Balada Juventus (1): Pippo dan Nedved

Perayaan hat-trick scudetto Juventus di Kota Turin. Italia/Juventus.com

Saya tidak tahu bagaimana awalnya saya jatuh cinta dengan bola. Sebab, tak ada darah penggila bola apalagi pemain bola dalam keluarga besar saya. Bapak yang seorang guru tak suka olahraga ini dan lebih senang mendengarkan langgam Jawa dan teman-temannya, sementara ibu juga lebih suka membaca buku berbahasa Jawa dan sejenisnya.

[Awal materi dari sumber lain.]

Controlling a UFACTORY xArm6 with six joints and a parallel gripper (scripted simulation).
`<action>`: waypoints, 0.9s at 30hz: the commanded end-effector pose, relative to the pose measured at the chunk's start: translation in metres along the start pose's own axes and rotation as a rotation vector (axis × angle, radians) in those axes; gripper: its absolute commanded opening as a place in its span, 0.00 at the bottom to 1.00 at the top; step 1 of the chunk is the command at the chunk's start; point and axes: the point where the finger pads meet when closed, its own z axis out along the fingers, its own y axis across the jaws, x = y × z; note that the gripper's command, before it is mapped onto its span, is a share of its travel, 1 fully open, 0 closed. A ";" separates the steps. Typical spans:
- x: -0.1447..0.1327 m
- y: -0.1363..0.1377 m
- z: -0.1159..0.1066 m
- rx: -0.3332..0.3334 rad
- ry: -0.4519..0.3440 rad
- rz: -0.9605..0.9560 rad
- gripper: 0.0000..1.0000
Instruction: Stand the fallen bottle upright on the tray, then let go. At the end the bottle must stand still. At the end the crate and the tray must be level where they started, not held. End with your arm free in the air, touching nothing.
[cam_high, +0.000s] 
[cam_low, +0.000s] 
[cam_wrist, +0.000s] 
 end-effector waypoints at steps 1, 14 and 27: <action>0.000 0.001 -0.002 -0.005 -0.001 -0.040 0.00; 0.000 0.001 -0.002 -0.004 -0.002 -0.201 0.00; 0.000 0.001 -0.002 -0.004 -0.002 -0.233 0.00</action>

Seingat saya olahraga yang identik dengan kaum Adam ini saya kenal sejak duduk di bangku SD. Namun, bola resmi menjadi bagian dari hidup saya setelah naik ke level SMP. Adalah teman-teman lelaki saya yang setiap awal pekan selalu asik mengobrol tentang olahraga yang membutuhkan 11 orang demi memperebutkan satu bola di lapangan hijau berumput ini.

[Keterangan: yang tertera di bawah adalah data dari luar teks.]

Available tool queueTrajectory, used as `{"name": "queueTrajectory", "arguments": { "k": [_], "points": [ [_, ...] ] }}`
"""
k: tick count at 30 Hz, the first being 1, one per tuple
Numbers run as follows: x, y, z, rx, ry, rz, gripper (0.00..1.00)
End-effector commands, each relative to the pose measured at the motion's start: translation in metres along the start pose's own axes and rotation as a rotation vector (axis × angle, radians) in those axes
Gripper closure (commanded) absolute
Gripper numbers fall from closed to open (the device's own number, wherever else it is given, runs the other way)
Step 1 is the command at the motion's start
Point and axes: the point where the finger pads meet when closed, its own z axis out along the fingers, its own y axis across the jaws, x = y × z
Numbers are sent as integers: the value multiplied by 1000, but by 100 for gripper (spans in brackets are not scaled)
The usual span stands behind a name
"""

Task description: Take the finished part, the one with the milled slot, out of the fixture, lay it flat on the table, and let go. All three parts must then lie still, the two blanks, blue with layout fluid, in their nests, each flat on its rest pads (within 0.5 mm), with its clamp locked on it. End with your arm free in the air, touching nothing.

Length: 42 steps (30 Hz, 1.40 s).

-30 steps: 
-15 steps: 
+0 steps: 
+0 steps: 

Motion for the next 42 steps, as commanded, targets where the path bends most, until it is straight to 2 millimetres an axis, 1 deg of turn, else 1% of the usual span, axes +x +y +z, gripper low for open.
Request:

Lantaran ingin ikutan nimbrung, maka sedikit demi sedikit mulai melihat siaran bola berdurasi 2 x 45 menit di salah satu televisi swasta yang saat itu moncer dengan menyiarkan berbagai pertandingan Seri A Italia. Saat itu tahun 1990-an Liga Premier Inggris belum semoncer seperti sekarang. Mungkin ini juga yang menjadi penyebab mengapa saya jatuh hati pada tim Italia.
Ketika kawan-kawan saya sibuk mengunggulkan AC Milan, Lazio dan Roma, saya justru kesengsem dengan Juventus. Tak dapat dipungkiri rasa suka ini bermula dari sosok ganteng sang striker, Filippo Inzaghi, yang saat itu masih berseragam La Vecchia Signora. Bahkan, demi mendapatkan foto serta stiker pemain bernomor punggung 9 itu saya mesti menabung dengan keras untuk membelinya. Sayangnya, foto serta stiker itu berakhir di tempat sampah karena ibu saya menyobeknya setelah mendapati gambar-gambar itu menempel di dinding kamar saya, pasrah.
Kegilaan itu ternyata melebar, tak hanya mengenal sosok Pippo, tapi menjalar hingga ke tim-tim tetangga. Maka saya mulai berkenalan dengan Paolo Maldini, Alessandro Nesta, Andriy Shevchencko, Oliver Bierhoff, Gabriel Batistuta Christian Vieri, Hernan Crespo, Francesco Totti, Vicenzo Montella, dkk.